Robert Andrews Millikan

Robert Andrews
Millikan
Year
1937
Subject
Physics
Award
Franklin
Affiliation
California Institute of Technology │ Pasadena, California
Citation
For the measurement of the charge on an electron and description of Planck's constant, and for the study of cosmic radiation.

Robert Andrews Millikan was born in Morrison, Illinois, in 1868. During his undergraduate course at Oberlin College, his favorite subjects were Greek and mathematics; but after his graduation in 1891 he took, for two years, a teaching post in elementary physics. It was during this period that he developed his interest in the subject in which he was later to excel. In 1893, after obtaining his mastership in physics, he was appointed Fellow in Physics at Columbia University. In 1895, he received his Ph.D.

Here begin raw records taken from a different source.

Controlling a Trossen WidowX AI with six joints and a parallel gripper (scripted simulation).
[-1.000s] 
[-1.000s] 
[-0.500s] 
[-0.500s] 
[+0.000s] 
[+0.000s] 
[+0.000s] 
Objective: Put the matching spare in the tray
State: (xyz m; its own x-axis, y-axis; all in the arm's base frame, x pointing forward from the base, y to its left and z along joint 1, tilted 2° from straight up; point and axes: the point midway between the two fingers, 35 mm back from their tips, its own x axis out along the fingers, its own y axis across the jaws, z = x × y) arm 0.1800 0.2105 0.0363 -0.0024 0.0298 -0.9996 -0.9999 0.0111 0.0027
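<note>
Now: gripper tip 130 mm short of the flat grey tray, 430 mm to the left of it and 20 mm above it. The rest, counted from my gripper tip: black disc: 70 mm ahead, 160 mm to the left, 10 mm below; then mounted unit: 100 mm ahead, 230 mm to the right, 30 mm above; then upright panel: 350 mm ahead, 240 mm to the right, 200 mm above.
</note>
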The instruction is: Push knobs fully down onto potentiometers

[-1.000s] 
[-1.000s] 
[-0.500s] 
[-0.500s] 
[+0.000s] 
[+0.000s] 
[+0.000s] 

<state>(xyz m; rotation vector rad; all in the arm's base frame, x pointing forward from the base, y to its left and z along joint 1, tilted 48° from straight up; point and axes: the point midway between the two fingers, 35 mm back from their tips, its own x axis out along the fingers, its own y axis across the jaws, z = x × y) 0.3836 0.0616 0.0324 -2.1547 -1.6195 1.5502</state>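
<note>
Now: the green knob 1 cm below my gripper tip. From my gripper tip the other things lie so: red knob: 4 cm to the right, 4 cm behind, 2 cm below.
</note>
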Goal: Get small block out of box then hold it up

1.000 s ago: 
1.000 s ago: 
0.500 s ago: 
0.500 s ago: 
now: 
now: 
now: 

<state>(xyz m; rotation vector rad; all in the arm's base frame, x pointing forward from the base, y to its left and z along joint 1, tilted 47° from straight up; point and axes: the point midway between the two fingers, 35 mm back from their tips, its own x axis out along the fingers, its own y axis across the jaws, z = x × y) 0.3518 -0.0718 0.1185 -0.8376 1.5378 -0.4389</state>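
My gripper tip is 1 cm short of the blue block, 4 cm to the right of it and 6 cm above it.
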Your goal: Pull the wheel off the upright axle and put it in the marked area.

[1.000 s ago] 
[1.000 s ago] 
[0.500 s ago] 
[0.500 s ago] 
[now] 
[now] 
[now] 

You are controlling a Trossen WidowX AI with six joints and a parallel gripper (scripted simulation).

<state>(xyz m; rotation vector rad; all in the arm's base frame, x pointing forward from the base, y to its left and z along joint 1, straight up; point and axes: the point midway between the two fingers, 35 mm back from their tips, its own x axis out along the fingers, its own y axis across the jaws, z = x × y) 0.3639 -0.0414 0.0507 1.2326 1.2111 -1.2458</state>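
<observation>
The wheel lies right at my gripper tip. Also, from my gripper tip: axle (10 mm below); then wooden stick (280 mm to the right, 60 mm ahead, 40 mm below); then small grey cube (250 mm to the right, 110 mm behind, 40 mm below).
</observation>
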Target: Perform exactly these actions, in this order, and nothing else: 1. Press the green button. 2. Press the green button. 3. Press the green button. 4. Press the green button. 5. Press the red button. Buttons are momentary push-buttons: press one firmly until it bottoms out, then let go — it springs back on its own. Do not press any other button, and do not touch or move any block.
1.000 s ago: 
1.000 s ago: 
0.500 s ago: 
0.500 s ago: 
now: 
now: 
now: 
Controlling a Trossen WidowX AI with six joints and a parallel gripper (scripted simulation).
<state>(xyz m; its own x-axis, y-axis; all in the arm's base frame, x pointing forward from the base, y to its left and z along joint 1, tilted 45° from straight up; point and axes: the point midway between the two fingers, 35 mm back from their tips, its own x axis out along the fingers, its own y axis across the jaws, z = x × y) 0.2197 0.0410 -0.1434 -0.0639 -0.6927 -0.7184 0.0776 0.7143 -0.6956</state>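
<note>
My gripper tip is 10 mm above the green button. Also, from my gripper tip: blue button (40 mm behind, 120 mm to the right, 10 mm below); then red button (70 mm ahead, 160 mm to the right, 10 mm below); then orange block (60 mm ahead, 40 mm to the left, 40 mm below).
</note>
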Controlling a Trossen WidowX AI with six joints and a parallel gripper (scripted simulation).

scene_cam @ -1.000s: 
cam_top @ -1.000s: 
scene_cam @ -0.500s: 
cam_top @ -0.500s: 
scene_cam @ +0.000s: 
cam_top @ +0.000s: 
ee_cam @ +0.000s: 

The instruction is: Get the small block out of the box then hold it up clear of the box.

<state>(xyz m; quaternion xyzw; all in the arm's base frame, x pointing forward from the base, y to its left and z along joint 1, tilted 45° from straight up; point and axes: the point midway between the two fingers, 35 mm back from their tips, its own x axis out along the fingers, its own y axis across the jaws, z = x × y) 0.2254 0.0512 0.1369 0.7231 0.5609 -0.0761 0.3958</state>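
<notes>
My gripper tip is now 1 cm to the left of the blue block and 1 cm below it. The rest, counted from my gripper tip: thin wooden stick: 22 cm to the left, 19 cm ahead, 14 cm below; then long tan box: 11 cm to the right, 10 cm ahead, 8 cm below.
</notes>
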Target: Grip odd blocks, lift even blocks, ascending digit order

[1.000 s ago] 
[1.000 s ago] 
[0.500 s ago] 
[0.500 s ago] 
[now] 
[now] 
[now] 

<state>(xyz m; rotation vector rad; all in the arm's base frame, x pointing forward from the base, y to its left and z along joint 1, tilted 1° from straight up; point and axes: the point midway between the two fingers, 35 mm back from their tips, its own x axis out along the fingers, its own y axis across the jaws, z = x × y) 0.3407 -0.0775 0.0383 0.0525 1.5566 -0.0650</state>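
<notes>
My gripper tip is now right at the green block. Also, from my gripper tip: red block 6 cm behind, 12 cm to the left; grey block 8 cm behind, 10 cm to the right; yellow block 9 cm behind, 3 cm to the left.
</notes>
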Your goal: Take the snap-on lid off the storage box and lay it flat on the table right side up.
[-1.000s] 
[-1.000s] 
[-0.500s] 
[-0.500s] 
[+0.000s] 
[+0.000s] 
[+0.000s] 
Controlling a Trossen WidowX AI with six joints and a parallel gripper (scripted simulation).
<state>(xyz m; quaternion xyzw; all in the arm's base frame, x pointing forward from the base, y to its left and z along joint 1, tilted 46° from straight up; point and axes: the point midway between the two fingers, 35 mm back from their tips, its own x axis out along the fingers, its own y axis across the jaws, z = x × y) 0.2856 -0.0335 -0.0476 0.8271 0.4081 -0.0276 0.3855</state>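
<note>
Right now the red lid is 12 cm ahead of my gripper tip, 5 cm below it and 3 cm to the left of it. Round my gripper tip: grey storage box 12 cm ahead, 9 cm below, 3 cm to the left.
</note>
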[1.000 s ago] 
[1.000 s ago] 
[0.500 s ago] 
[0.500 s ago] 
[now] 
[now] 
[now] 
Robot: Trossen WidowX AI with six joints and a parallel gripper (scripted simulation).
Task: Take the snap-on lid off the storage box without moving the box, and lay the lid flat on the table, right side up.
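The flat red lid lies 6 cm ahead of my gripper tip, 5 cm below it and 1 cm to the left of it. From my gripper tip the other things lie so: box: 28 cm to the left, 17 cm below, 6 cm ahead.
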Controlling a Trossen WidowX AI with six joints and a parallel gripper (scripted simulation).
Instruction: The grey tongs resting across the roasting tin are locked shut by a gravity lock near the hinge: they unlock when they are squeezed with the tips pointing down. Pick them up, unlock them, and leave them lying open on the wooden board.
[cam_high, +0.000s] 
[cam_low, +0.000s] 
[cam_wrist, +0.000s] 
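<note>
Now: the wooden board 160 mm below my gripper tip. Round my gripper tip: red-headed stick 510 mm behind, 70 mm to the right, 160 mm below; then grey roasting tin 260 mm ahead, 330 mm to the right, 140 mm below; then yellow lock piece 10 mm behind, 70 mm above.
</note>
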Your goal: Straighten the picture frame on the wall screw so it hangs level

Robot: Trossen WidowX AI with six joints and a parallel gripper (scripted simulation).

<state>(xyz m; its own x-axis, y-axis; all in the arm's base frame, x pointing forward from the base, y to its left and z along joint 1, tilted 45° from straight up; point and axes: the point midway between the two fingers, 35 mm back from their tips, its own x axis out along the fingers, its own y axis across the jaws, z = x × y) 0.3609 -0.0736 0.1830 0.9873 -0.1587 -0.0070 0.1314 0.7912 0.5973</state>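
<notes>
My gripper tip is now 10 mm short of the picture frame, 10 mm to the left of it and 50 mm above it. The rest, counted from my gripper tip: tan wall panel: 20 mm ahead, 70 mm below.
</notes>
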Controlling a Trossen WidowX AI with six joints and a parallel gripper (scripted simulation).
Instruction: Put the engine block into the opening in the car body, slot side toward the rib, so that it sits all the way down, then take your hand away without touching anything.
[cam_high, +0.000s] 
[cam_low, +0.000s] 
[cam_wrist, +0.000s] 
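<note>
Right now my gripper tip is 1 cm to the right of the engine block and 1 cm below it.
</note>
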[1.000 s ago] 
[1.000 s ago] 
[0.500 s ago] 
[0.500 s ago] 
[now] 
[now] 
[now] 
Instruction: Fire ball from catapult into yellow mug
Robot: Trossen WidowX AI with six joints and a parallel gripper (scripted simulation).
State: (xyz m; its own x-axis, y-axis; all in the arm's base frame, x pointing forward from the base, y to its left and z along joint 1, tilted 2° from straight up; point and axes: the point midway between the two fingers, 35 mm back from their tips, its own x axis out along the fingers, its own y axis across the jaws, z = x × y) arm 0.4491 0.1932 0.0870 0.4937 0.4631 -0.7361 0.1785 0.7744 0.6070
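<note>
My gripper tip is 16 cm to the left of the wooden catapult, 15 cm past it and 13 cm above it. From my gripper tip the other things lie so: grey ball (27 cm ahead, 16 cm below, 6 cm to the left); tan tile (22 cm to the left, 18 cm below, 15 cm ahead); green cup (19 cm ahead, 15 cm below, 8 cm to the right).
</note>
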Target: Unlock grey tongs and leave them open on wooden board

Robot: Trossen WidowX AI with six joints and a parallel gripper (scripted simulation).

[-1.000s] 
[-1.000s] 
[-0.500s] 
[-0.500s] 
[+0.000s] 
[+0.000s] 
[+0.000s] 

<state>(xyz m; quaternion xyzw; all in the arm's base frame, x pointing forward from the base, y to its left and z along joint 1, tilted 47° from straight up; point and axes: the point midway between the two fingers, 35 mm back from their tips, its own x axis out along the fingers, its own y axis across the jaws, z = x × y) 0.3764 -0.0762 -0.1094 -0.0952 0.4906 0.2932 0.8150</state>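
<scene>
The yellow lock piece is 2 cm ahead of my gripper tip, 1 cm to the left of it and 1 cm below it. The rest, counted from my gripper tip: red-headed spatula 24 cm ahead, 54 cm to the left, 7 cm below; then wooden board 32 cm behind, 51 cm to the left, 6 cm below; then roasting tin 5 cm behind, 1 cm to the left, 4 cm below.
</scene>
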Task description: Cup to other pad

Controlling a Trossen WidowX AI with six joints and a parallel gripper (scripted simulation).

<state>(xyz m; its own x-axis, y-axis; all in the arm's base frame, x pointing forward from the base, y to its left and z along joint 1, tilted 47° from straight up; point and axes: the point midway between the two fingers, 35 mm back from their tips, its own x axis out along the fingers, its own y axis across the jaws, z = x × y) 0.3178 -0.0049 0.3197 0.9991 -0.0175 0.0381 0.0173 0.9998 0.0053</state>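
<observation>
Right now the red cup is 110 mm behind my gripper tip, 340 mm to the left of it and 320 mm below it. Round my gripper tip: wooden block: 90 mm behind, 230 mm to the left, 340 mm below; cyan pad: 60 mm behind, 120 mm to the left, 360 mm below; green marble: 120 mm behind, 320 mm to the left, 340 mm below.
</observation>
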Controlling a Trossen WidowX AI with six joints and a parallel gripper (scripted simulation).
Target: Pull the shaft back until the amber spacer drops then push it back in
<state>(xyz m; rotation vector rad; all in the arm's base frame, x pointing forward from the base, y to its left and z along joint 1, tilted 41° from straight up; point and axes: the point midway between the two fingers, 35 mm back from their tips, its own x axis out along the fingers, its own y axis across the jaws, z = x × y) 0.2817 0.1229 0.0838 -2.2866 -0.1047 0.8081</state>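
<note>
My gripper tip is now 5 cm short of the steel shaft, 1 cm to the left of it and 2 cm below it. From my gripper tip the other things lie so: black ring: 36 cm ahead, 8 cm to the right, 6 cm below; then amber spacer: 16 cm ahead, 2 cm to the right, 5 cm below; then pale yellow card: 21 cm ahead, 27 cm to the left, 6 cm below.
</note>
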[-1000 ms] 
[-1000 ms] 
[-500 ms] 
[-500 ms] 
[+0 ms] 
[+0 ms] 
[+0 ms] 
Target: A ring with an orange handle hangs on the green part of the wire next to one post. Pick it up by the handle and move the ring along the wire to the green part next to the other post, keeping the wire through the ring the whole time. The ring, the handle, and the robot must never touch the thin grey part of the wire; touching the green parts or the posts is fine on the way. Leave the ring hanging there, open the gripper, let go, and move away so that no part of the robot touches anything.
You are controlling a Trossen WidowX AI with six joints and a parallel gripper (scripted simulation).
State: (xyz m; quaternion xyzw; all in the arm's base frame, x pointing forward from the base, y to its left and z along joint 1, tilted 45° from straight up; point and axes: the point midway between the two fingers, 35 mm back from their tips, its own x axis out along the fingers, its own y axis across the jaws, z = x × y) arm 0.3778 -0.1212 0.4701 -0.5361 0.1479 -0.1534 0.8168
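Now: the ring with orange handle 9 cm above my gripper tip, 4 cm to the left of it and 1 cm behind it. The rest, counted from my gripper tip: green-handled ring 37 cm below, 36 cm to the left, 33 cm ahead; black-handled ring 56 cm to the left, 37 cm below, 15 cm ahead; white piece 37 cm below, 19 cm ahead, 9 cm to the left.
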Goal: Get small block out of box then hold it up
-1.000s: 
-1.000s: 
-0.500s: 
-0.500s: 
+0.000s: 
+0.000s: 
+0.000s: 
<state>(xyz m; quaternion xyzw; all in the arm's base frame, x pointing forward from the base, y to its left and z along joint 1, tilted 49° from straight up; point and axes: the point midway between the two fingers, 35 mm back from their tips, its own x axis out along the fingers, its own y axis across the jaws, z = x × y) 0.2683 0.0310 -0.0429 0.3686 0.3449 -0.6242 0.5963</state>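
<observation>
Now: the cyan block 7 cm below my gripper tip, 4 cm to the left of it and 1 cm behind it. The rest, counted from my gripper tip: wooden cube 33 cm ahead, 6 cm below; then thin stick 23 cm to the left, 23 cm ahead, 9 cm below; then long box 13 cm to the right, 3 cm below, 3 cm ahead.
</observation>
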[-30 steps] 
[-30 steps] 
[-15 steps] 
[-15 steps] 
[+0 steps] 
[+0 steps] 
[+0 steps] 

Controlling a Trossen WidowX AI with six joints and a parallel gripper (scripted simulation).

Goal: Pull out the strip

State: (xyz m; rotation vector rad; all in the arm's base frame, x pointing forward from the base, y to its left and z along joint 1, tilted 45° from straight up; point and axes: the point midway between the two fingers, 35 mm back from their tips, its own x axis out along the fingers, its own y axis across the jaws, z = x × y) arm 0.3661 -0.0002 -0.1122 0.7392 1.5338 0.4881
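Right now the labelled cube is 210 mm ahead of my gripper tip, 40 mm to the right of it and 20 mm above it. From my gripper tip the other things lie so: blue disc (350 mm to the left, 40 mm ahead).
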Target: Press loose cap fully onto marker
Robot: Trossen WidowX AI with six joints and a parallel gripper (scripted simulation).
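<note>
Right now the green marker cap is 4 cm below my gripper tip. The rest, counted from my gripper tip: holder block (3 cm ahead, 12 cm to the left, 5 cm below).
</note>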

Millikan spent a postgraduate year (from 1895-1896) in Germany, at the Universities of Berlin and Gottingen. He returned at the invitation of A. A. Michelson, to become assistant at the newly established Ryerson Laboratory at the University of Chicago. Millikan was an eminent teacher, and passing through the customary grades he became professor at that university in 1910, a post which he retained until 1921. During his early years at Chicago, he spent much time preparing textbooks and simplifying the teaching of physics.

Millikan made numerous discoveries in the fields of electricity, optics, and molecular physics. His earliest major success was the accurate determination of the charge carried by an electron, using his "falling-drop method"; he also proved that this quantity was a constant for all electrons (1910), thus demonstrating the atomic structure of electricity. Next, he verified experimentally Einstein's all-important photoelectric equation, and made the first direct photoelectric determination of Planck's constant h (1912-1915). In addition, his studies of the Brownian movements in gases put an end to all opposition to the atomic and kinetic theories of matter. During 1920-1923, Millikan occupied himself with work concerning the hot-spark spectroscopy of the elements (which explored the region of the spectrum between the ultraviolet and X-radiation), thereby extending the ultraviolet spectrum downwards far beyond the then known limit. The discovery of his law of motion of a particle falling towards the earth after entering the earth's atmosphere, together with his other investigations on electrical phenomena, ultimately led him to his significant studies of cosmic radiation.